Exercise —
Although the entries contain pictures, only their words should be duplicated exactly.

Material for this task —
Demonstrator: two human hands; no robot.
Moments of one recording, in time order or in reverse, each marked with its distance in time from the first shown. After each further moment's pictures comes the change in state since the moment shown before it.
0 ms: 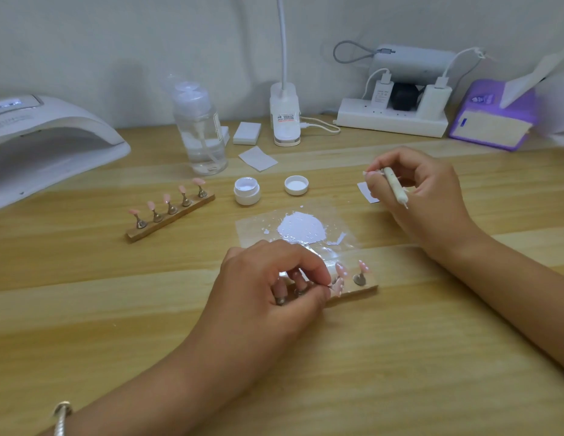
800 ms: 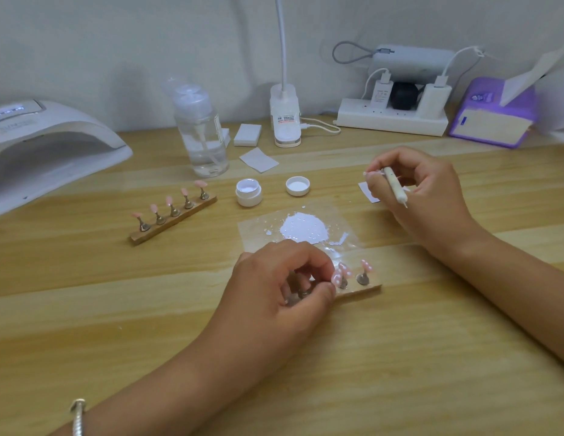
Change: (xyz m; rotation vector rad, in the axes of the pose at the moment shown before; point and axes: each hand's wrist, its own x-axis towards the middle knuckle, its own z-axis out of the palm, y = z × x) left_hand 0.003 -0.003 0.003 -0.061 -0.070 -0.008; right_hand 0.001 0.004 0.001 -0.013 -0.007 -0.022
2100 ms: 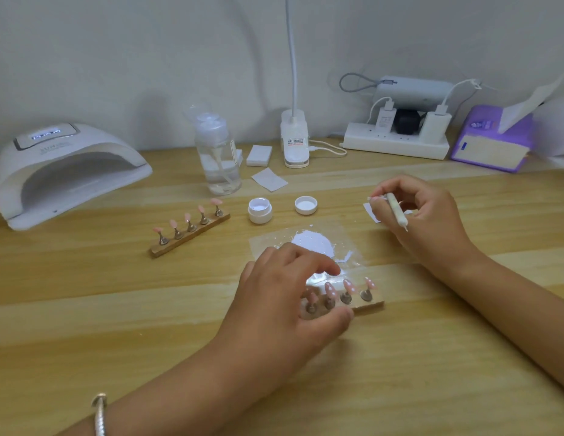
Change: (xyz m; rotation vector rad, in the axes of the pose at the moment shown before) left_hand 0.001 0.010 -0.005 0.334 -0.058 -0.065; right_hand -0.001 0.004 -0.002 -0.008 -0.022 0.033
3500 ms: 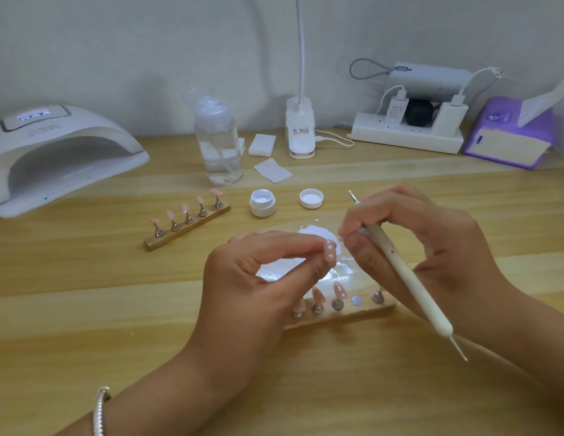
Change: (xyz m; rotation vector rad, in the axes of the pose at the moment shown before) left_hand 0.005 -0.002 -0.007 -0.635 0.410 0.036; right_hand -0.038 -0.066 0.007 -0.047 -0.267 -0.461
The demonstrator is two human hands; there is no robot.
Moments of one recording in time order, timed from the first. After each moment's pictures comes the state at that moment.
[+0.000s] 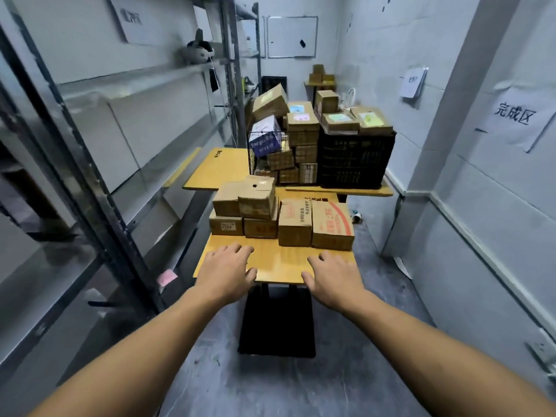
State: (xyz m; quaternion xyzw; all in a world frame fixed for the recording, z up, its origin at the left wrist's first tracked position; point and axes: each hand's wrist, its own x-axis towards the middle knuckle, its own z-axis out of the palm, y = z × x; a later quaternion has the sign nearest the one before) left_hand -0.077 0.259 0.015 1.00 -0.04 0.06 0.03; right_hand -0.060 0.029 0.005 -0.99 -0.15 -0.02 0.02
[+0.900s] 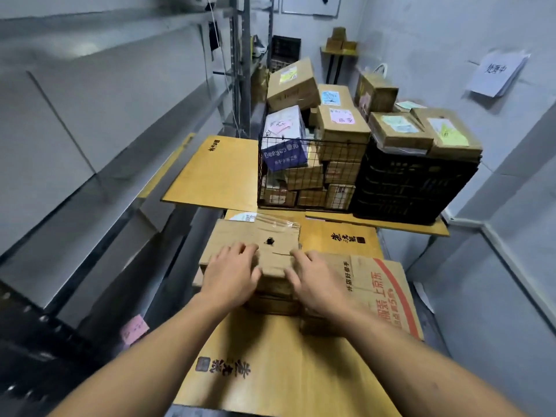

Task solution —
Demonstrator: two human hands; no robot.
Moments of one recording, in time order or in reverse, each marked with its distance in time from the first shown. After each further moment's pictures comes the change in state since the moment shown before it.
0 ms: 
800 ms: 
Change: (xyz m; rotation vector rad, in the axes of the pose at the moment shown before; point and axes: each hand's wrist, its own x-axis towards the middle knuckle, its own z-axis out of the palm, y = z × x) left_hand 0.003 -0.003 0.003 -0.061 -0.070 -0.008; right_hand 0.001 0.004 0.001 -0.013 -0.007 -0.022
2100 ms: 
Change: (xyz m; rotation vector rad, in the axes of the pose at the moment shown before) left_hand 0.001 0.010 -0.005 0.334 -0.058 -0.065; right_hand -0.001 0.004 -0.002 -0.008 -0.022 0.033
3500 ms: 
Change: (xyz m; rotation vector rad, in the axes of the pose at the moment shown before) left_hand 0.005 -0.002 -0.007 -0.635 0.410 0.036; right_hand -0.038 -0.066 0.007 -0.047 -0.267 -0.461
The demonstrator is two human hands; there is no robot.
Moments of one recording in time order, timed from the first. After each moment's pictures comes the state at that moment.
[+0.000s] 
State: (xyz m; quaternion xyzw; all in a world frame fixed for the recording, z up, its origin at the left wrist's first tracked position; point and axes: each hand's wrist, its own x-axis towards the middle knuckle, its own z-axis out of the palm, y = z × x; a later quaternion has the sign nearest the one before) left_hand -0.077 0.259 0.015 1.00 -0.04 0.06 0.03; right_hand -0.060 0.029 0.005 -0.99 -0.15 -0.02 0.02
[+0.900s] 

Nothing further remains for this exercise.